── INFORMATION SUPPLIED

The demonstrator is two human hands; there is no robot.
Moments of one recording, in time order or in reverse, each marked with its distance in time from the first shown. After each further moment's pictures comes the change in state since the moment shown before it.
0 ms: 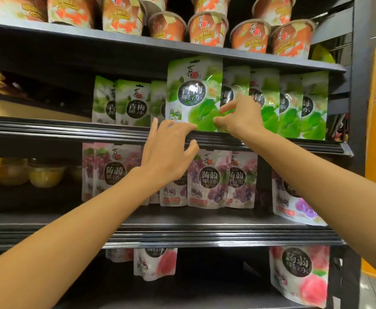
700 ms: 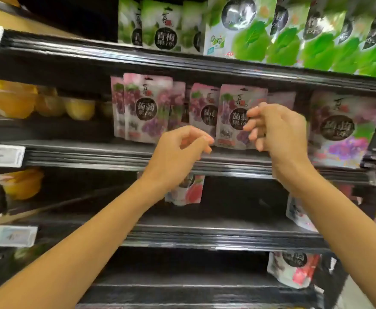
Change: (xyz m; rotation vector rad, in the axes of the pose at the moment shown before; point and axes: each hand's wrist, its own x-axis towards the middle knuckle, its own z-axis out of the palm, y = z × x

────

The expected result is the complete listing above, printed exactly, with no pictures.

The demonstrator is two human hands; there is no robot.
Moments of one recording, in time order or in reverse, each marked with its distance in time from the first shown. After each further moment's pictures comes the change in state since the moment shown before it.
0 ms: 
700 ms: 
Change: (xyz m; rotation vector rad, in the axes of the pose at the moment shown before; point and axes: each hand's wrist, its own x-axis towards the middle knuckle, its own z-axis out of the palm, y = z × x

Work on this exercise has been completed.